Moreover, our results show that the genetic influence at FCGR3B is complex. The risk of autoimmunity is dependent not only on the number of FCGR3B genes present in the genome but also on the allelic composition of FCGR3B. Specifically, we have shown that the risk of SLE is increased with loss of the higher-affinity33 NA1 allele compared with the NA2 allele. Rejection of the CN model in favour of the biallelic-CN model is interesting, as this suggests that FCGR3B confers risk to SLE as a result of reduced function of FcγRIIIb on neutrophils, which is secondary to a quantitative effect on gene expression, and a qualitative effect on function, which is secondary to NA1/NA2 allelic composition. We have shown that the SLE genetic association exhibited by FCGR3B cannot be explained by its correlation with other lupus susceptibility alleles at the FCGR locus. A recent study34 failed to show an association between NA1/NA2 and SLE; however, in the absence of simultaneous estimation of CNV, it is impossible to establish or refute an effect from NA1/NA2.

It is possible that the large deletion that includes FCGR3B affects the expression of neighbouring genes at the FCGR locus. Given the association of missense alleles at FCGR2A, FCGR3A and FCGR2B, it is possible that altered expression of any of these genes secondary to the FCGR3B deletion event might explain the CN association. However, there are several lines of evidence that indicate that FCGR3B itself underlies the genetic association data. First, it was shown previously that the number of copies of FCGR3B correlated with the magnitude of expression of the gene product on neutrophils.13 We replicated these findings, observing a correlation with CN and neutrophil expression in both healthy controls and patients with SLE (R2=0.75). Our data showing that NA1 alleles have a greater protective effect in SLE than NA2 alleles further support a role for FcγRIIIb. As NA1 alleles have a higher affinity for ligand than NA2 alleles,33 loss of NA1 should have a greater functional effect than loss of NA2 alleles. We sought to determine whether NA alleles affected FcγRIIIb expression, and did not observe any marked correlation. This suggests that a functional effect underlies the association found, such as the NA1 allotype harbouring a higher affinity than NA2 for immune complexes containing IgG1 and IgG3.35

Our methodology for analysing CNV with family data shows how to make inference on allelic risk when standard methods such as the transmission disequilibrium test cannot be applied. The approach is novel, simple to implement and can be applied using standard statistical software.

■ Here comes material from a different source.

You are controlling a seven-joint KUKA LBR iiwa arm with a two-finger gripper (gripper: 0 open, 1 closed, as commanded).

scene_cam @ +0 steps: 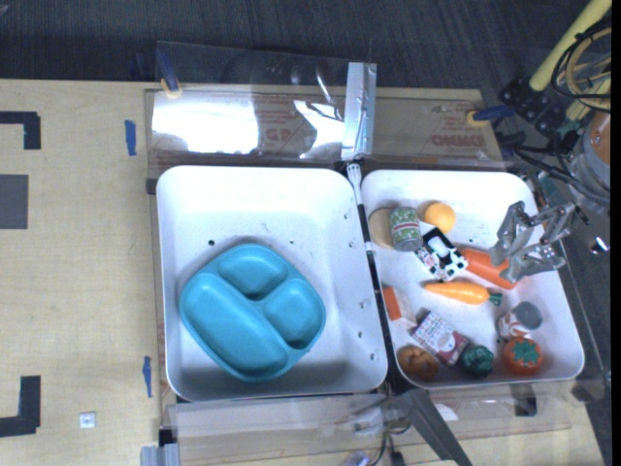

The results presented in this paper provide strong evidence that FCGR3B, a gene solely expressed on neutrophils, is directly involved in the complex genetic process that leads to SLE. This adds weight to a priori beliefs based on the known function of FCGR genes, which identify the region as a disease susceptibility locus. Our approach has unravelled the confounding effect of CNV on the FCGR3B gene association with SLE and produced evidence of an allelic contribution to disease risk. This raises an important issue of the role of the neutrophil in SLE, a relatively unexplored area of research.